**Exercise brief:** Going through the material below, please gather all lines with the word "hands" in them.

[[ Data records open ]]

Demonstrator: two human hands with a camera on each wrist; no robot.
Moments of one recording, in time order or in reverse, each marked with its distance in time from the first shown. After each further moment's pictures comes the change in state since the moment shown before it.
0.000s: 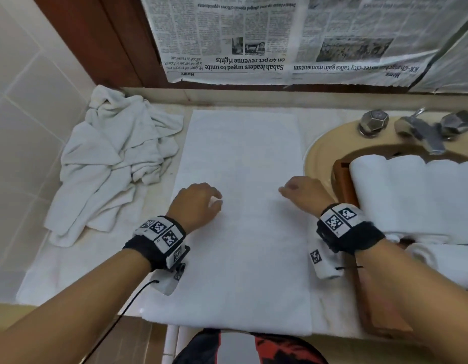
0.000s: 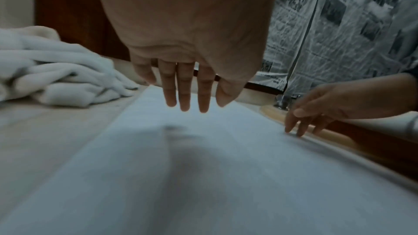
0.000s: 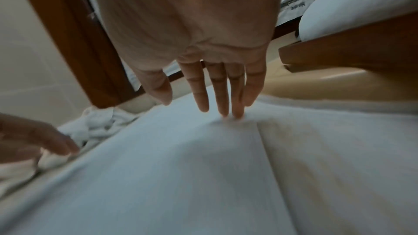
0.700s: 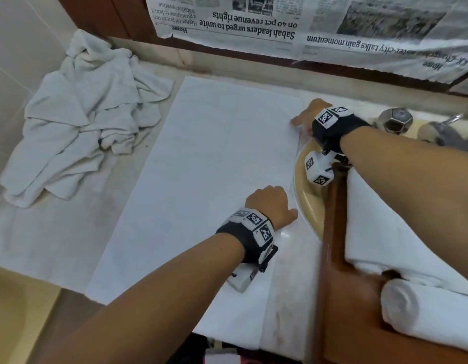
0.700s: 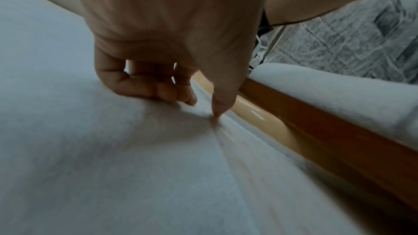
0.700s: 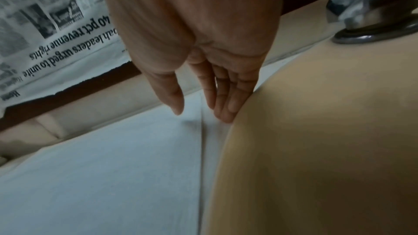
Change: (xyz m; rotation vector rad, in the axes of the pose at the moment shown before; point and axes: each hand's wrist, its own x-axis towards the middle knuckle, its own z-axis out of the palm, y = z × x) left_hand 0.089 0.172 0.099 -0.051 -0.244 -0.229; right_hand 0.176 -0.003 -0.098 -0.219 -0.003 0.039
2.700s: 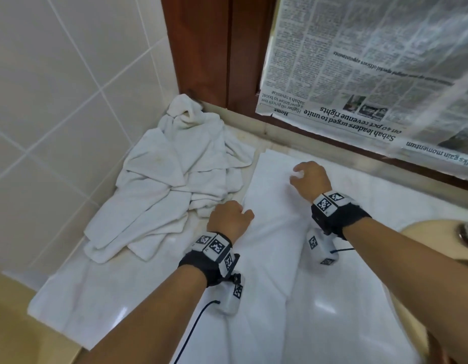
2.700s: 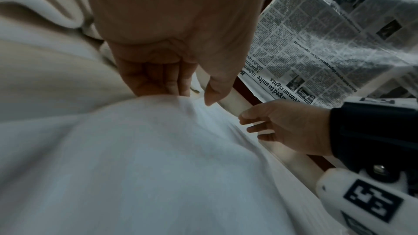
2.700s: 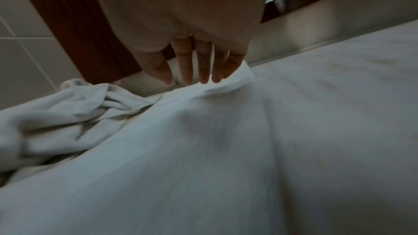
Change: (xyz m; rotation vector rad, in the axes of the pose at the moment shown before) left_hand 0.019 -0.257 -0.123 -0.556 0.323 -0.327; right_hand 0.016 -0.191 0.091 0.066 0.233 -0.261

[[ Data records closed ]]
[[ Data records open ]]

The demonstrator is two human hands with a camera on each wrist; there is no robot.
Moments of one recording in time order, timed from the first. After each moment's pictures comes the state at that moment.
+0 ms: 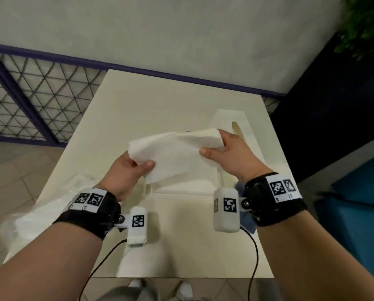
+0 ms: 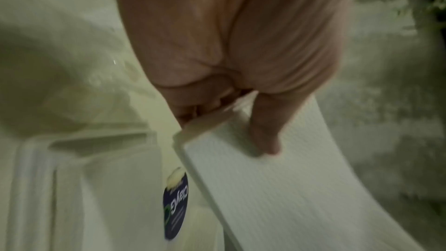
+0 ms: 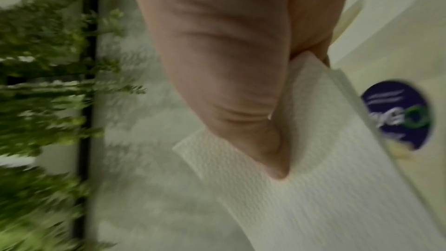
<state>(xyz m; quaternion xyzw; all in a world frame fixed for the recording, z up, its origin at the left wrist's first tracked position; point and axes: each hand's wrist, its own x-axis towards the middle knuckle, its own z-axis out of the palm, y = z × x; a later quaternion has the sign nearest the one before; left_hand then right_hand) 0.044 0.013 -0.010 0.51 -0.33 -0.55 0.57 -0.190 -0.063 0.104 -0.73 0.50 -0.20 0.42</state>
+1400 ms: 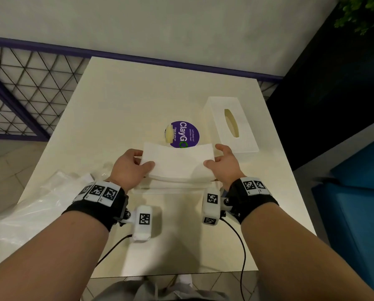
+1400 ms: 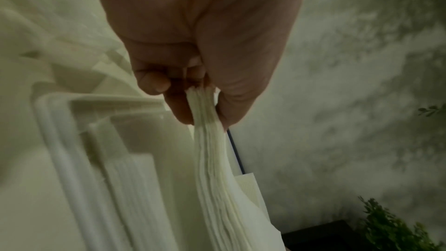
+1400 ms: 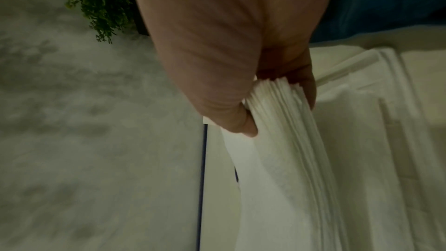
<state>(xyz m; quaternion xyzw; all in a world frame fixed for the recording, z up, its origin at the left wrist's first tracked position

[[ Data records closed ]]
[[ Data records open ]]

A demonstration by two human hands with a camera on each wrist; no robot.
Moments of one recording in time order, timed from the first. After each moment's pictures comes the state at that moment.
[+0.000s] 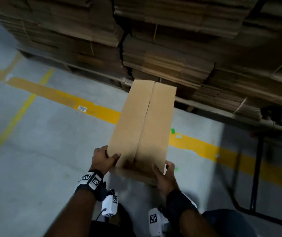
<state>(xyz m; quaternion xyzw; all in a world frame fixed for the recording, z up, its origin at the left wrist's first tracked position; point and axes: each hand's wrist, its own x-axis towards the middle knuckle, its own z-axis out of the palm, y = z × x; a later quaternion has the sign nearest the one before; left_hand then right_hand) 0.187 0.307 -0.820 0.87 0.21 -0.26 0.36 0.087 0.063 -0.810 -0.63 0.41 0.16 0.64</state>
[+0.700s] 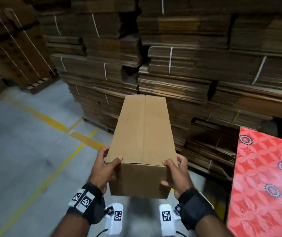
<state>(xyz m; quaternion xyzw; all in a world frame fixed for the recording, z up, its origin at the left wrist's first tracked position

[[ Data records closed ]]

**Expected answer:**
Demonstrator: two human hands with a camera on each wrist; no robot.
The demonstrator is two human hands with a camera on each wrist; there is no robot.
A demonstration by two human hands with a camera on each wrist; no robot.

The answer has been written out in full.